What would a real policy directed at social inequality look like? It would require first of all a complete restructuring of the tax code, including not only a repeal of the recent tax cuts for the rich, but a massive increase in taxes on accumulated wealth, along with sharp reductions in taxes for working people. Revenue from the wealthy elite would be used to fund social programs and decent-paying jobs to those who have seen their jobs destroyed by the hurricane, as well as those who were unemployed before the hurricane struck.

The federal minimum wage, which has remained stagnant for eight years and which, in real terms, is at its lowest level in decades, would be sharply increased. This would be bound up with a vast extension of social programs, to provide quality living standards and medical care for everyone.

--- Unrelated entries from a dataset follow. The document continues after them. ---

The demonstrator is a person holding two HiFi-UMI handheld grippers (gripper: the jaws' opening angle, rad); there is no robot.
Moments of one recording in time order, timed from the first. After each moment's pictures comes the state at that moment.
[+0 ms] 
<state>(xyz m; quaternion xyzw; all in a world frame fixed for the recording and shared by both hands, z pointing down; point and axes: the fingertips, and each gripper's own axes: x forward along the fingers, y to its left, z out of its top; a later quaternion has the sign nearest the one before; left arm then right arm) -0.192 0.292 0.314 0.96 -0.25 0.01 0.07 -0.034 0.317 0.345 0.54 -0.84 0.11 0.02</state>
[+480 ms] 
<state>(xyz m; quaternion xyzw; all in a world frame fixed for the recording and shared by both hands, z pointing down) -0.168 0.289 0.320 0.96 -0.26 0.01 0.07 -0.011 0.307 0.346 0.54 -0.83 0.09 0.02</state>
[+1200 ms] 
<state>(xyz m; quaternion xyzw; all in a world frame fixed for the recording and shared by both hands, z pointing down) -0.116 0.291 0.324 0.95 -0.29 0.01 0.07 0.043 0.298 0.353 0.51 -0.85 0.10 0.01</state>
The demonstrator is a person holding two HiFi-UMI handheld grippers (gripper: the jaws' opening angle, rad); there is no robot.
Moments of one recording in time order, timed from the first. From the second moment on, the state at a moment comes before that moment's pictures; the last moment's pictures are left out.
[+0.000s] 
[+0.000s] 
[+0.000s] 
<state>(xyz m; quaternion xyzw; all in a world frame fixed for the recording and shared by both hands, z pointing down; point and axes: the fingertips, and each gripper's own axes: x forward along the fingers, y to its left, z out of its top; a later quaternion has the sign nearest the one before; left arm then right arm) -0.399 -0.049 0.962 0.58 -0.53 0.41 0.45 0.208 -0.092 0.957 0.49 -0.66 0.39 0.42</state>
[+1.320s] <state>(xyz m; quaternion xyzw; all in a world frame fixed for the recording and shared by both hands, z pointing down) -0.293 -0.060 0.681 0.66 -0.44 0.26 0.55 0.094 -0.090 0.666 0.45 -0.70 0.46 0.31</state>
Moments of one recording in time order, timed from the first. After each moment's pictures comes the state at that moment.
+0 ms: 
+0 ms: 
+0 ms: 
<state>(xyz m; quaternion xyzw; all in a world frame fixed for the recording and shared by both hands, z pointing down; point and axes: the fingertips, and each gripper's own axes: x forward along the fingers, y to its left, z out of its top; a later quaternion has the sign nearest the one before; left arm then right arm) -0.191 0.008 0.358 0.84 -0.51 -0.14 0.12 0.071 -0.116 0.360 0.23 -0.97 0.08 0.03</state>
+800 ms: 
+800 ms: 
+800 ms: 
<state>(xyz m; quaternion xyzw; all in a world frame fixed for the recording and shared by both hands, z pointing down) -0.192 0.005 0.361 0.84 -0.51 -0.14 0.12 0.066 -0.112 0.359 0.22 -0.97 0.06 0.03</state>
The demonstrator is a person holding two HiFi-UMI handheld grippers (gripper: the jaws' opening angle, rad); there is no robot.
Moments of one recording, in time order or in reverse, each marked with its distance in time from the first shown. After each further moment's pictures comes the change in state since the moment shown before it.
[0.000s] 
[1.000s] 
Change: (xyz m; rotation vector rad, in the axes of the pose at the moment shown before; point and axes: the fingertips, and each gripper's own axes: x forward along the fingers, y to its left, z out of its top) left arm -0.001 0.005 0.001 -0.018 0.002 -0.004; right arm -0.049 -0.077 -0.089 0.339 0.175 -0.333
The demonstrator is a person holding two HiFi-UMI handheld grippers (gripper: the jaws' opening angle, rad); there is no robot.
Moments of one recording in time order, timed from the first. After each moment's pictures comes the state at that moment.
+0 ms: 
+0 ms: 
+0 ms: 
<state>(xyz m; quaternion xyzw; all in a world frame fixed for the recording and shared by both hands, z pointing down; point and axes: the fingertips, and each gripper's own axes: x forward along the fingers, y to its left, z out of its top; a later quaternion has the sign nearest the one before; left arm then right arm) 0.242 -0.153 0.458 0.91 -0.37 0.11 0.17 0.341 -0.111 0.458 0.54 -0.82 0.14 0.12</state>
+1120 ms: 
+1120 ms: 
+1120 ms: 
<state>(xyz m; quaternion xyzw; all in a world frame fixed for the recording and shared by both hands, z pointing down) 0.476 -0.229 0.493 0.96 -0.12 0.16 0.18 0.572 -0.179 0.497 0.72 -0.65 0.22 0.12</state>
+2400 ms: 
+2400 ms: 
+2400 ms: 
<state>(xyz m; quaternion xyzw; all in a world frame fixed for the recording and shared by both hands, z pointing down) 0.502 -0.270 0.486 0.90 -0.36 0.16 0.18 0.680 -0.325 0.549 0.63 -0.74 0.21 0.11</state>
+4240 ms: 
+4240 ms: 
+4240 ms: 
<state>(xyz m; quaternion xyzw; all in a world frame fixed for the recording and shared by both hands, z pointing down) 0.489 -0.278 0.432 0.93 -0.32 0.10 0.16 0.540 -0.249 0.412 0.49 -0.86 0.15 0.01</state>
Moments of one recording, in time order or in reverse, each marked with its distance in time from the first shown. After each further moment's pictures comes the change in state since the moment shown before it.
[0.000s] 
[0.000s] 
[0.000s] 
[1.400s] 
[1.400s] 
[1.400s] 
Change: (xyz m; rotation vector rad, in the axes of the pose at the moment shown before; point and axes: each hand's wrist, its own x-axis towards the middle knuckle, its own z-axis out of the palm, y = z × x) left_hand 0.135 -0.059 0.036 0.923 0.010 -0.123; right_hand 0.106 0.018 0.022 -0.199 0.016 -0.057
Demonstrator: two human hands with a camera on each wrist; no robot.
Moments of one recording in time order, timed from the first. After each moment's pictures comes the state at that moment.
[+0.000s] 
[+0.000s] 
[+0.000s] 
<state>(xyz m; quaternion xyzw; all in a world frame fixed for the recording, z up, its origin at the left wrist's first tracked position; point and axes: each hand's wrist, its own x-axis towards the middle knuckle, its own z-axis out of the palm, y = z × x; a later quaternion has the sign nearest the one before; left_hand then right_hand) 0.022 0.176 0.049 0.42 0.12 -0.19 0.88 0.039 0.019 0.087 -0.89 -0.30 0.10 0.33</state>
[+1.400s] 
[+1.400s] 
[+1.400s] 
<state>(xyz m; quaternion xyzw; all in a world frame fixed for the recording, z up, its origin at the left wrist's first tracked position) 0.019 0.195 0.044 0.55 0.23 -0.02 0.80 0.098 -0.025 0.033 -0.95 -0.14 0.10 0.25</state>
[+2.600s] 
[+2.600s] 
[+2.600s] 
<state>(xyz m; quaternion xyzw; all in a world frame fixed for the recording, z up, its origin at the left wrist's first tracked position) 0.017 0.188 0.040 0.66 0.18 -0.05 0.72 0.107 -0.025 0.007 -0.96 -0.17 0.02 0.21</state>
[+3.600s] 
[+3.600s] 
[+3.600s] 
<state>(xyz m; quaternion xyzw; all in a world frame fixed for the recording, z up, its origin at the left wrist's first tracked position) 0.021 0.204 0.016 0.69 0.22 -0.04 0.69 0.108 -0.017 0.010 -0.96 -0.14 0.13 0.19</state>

Neither the Republicans nor the Democrats can seriously tackle the growing social inequality because that would require the repudiation of the policy which created that inequality: the deliberately funneling of society’s resources from the working class into the pockets of a small and obscenely wealthy minority.

Measures such as cutting spending on social infrastructure and social programs, promoting privatization and deregulation, and tax cuts for the wealthy led to the conditions of neglect, poverty and ill-preparedness that made the hurricane so devastating. Far from rethinking this policy or altering it in any way, the Bush administration is pledging to continue and deepen it.